Le projet de loi sur les hydrocarbures, adopté le 14 octobre en Conseil des Ministres, est examiné par les députés algériens depuis le 4 novembre. Selon la radio nationale, le vote définitif du projet de loi est prévu le 14 novembre.

Accusé de « brader le pays » et de constituer une grave menace pour l’économie algérienne, le projet de loi 2020 sur les hydrocarbures suscite une opposition virulente. Le texte aura même donné un second souffle au « Hirak », le mouvement populaire qui a abouti à la démission du président Abdelazziz Bouteflika, en avril 2019.

Les rangs des contestataires qui se réunissent chaque vendredi depuis le mois de février se sont étoffés depuis l’annonce de ce projet de loi qui, d’après Mohamed Arkab, le ministre de l’Energie, vise à « améliorer les conditions d’investissement, dans les domaines juridique, institutionnel et fiscal afin d’encourager et renforcer le partenariat avec les entreprises étrangères ».

Si le texte, dont le contenu s’avère trés technique, ne peut être compris par le commun des mortels, il est dénoncé par un certain nombre d’experts qui ont la confiance de la rue. « Je n’ai pas lu cette loi, mais selon les experts elle est contre les l’interêt du pays » a expliqué le jeune Ahmid, à nos confrères de l’AFP. Ces propos sont appuyés par Soumeya, une étudiante en biologie de 21 ans qui, sans avoir lu le texte, affirme que “cette loi vend aux étrangers les richesses algériennes“.

Le 5 novembre, dans un hémicycle dont un grand nombre de sièges sont restés vides, les députés on commencé l’examen du texte. Devant le bâtiment, plusieurs milliers de contestataires ont forcé les barrages policiers pour tenter de bloquer les rues permettant d’accéder à l’assemblé populaire nationale, en scandant des slogans tels que « “Loi Hydrocarbures, à la poubelle!”, “Vous avez vendu le pays, traîtres » …

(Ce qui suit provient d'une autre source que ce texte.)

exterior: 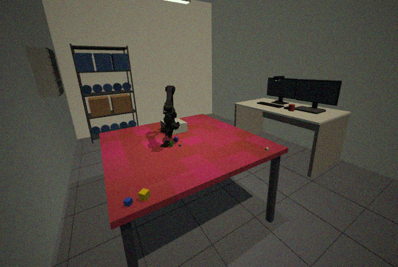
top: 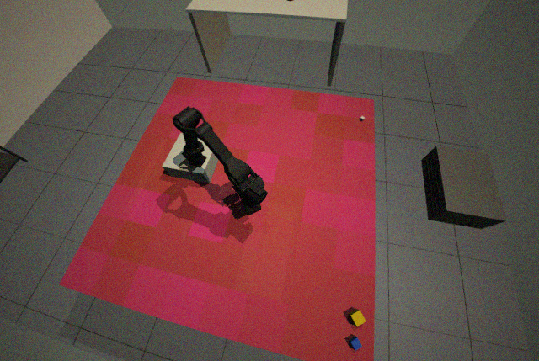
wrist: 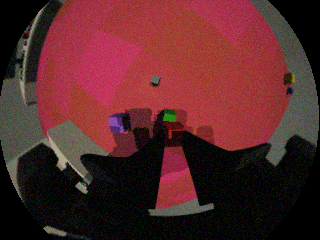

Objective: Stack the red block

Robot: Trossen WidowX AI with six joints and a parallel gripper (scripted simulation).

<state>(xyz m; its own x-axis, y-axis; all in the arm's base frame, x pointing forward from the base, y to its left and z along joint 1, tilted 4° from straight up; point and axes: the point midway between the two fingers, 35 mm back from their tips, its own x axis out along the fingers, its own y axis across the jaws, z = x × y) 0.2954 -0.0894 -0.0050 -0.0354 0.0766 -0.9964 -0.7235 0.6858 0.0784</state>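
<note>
Right now my gripper tip is 8 cm above the small grey piece, 7 cm to the right of it and 3 cm short of it. Also, from my gripper tip: red block (right at my gripper tip); purple block (9 cm behind, 7 cm to the left, 7 cm below); yellow cube (54 cm ahead, 28 cm to the right, 6 cm below).
</note>
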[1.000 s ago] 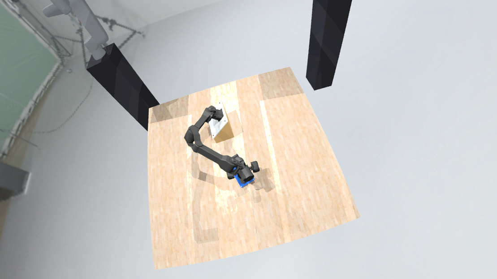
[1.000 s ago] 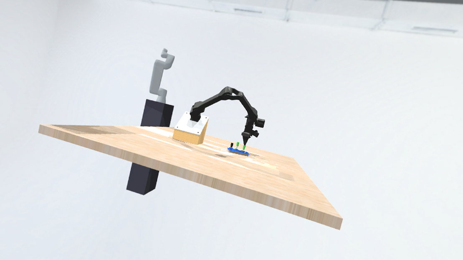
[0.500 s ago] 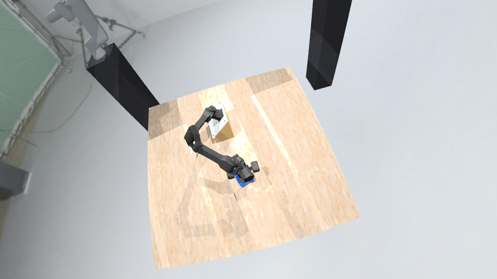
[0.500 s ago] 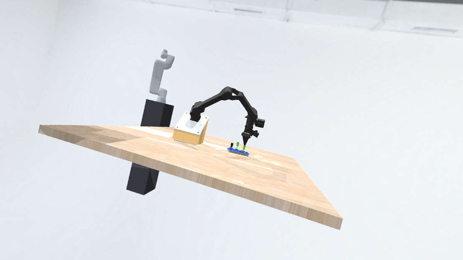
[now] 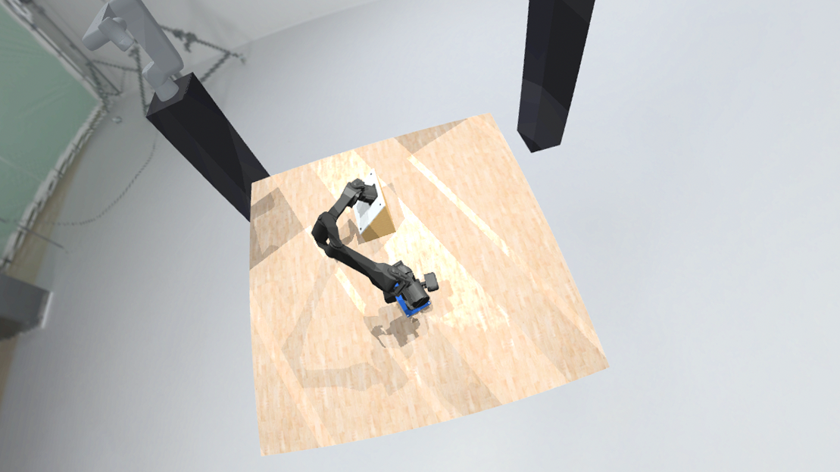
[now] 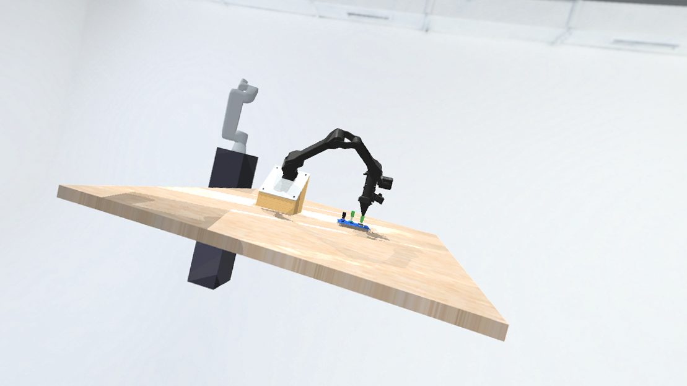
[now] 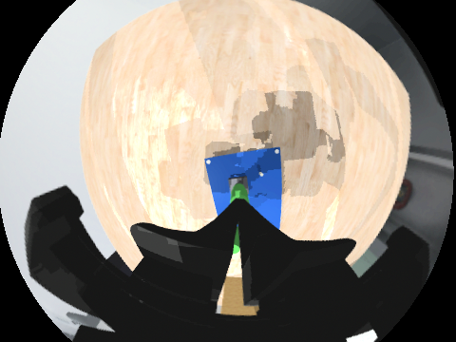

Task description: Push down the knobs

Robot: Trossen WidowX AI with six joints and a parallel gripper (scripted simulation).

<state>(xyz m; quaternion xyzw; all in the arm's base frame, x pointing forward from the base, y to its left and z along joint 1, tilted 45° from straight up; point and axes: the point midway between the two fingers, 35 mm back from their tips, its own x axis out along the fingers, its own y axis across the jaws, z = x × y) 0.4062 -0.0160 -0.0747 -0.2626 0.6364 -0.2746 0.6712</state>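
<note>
My gripper tip is now 10 mm above the green knob. The rest, counted from my gripper tip: black knob: 90 mm behind, 30 mm to the right, 20 mm below.
</note>
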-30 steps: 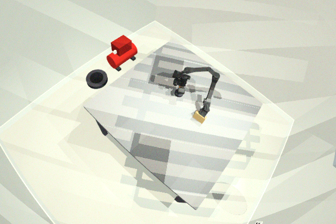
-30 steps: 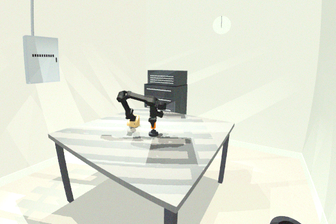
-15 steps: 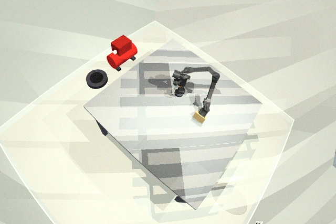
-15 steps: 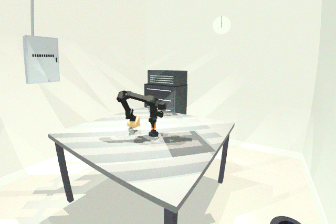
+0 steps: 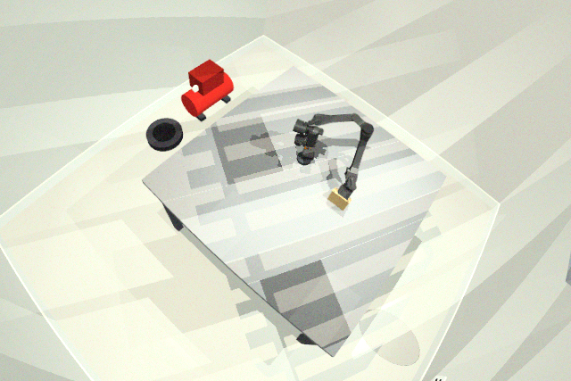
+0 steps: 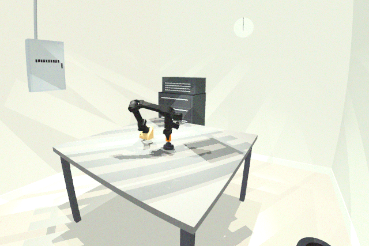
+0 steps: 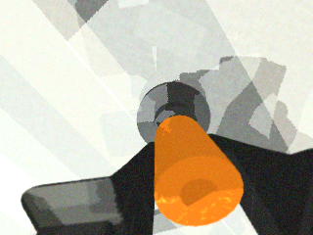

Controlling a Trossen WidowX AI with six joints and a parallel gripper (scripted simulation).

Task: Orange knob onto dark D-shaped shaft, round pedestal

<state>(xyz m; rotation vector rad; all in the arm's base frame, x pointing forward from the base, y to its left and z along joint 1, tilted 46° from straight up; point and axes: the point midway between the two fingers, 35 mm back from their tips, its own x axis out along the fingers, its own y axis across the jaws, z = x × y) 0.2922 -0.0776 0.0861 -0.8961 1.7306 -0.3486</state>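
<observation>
Now: the orange knob 2 cm above my gripper tip. Also, from my gripper tip: pedestal 4 cm below.
</observation>
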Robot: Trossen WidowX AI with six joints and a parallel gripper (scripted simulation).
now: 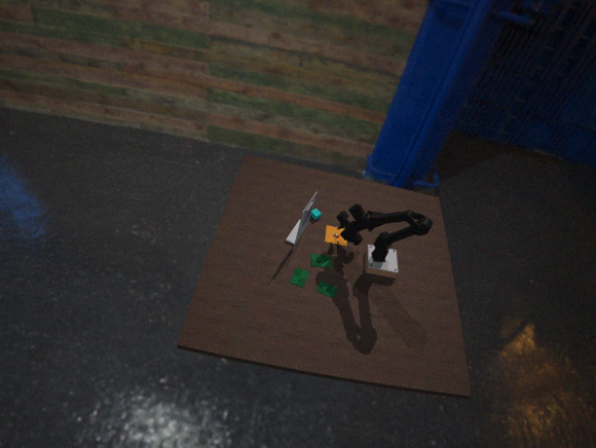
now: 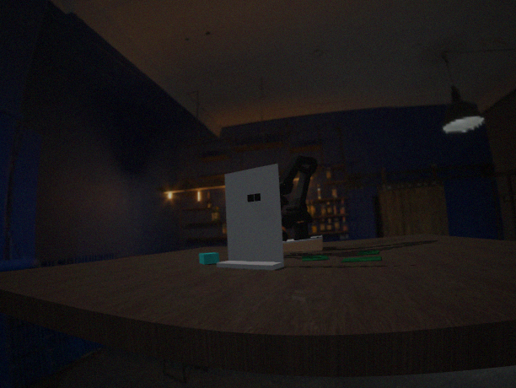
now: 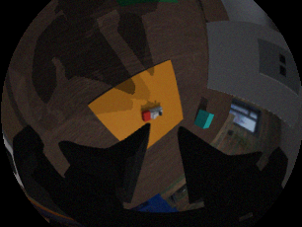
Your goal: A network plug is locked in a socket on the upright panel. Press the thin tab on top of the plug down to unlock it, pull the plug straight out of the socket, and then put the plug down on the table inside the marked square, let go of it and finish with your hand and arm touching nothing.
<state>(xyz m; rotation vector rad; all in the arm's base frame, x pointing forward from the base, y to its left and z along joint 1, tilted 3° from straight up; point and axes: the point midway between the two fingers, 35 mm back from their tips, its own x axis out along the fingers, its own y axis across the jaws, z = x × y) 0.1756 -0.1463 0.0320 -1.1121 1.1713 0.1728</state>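
The plug lies 30 mm below my gripper tip and 10 mm ahead of it. Also, from my gripper tip: teal block 140 mm to the right, 110 mm ahead, 30 mm below; grey upright panel 210 mm ahead, 70 mm above, 10 mm to the left; orange marked square 40 mm below.
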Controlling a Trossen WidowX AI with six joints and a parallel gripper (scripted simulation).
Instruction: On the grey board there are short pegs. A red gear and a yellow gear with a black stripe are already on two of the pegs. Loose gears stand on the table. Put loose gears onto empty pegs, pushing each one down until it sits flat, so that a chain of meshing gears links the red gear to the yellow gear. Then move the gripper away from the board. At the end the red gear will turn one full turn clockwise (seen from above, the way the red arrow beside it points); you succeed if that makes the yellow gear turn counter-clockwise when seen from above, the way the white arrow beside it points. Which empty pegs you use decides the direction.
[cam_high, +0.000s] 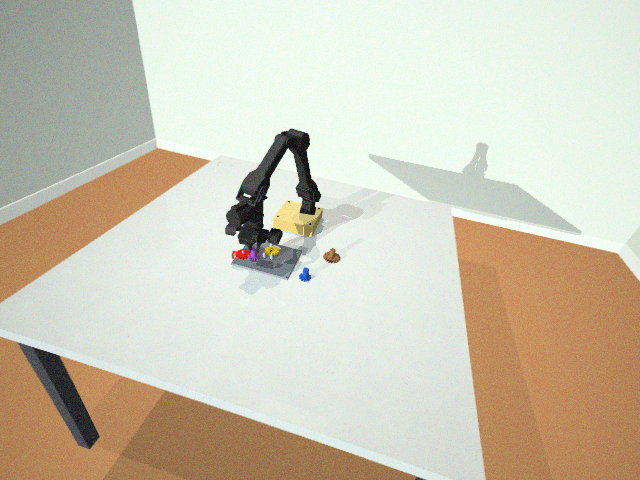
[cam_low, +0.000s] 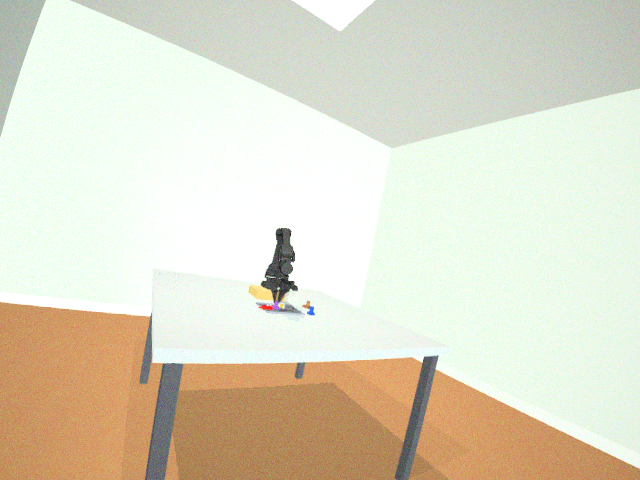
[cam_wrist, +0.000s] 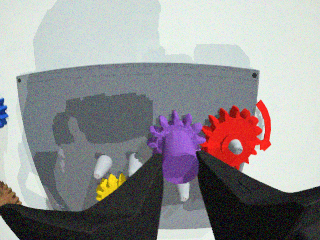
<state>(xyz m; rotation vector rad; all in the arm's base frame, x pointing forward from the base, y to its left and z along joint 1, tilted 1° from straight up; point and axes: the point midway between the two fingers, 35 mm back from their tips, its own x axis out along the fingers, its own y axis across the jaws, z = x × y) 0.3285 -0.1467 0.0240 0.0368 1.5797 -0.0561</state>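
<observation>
Now: the purple gear 10 mm below my gripper tip. Round my gripper tip: blue gear: 50 mm ahead, 190 mm to the left, 20 mm below; yellow gear: 60 mm behind, 50 mm to the left, 20 mm below; red gear: 10 mm behind, 40 mm to the right, 20 mm below.
</observation>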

Le projet de loi sur les hydrocarbures a été conçu pour assouplir le cadre fiscal et juridique, accusé de faire fuir les entreprises étrangères du secteur. Les recettes issues de l’exportation de gaz et de pétrole, qui contribuent à hauteur de 60% du budget de l’Algérie, sont en baisse constante depuis plus d’une décennie. En 2005, le pays produisait 1,4 million de barils de pétrole par jour contre environ un million aujourd’hui. Dans le même temps, la consommation nationale d’hydrocarbures connaît une forte augmentation ce qui limite les quantités destinées à l’exportation de ces ressources, qui représentent 95% des recettes extérieures du pays.

La réduction de la production et de l’exportation d’hydrocarbures est l’une des principales causes de la crise économique qui frappe le pays depuis plusieurs années. Pour le gouvernement, il convient donc d’assouplir le cadre juridique et fiscal afin de permettre aux multinationales du secteur de rechercher et d’exploiter de nouveaux gisements. 

Pour ses opposants, le projet de loi 2020 sur les hydrocarbures pourrait aggraver la crise en enrichissant les entreprises étrangères au détriment de l’économie nationale. Les plus farouches considèrent même que l’actuel gouvernement ne détient pas la légitimité pour prendre de telles décisions. En effet, entre la fin du régime Bouteflika et le scrutin présidentiel du 12 décembre, le pays est gouverné par Albdekader Bensalah, nommé chef de l’Etat par intérim par l’armée. Pour un partie des algériens, ce dernier devrait se contenter de régler les affaires courantes et d’organiser les élections prédientielles.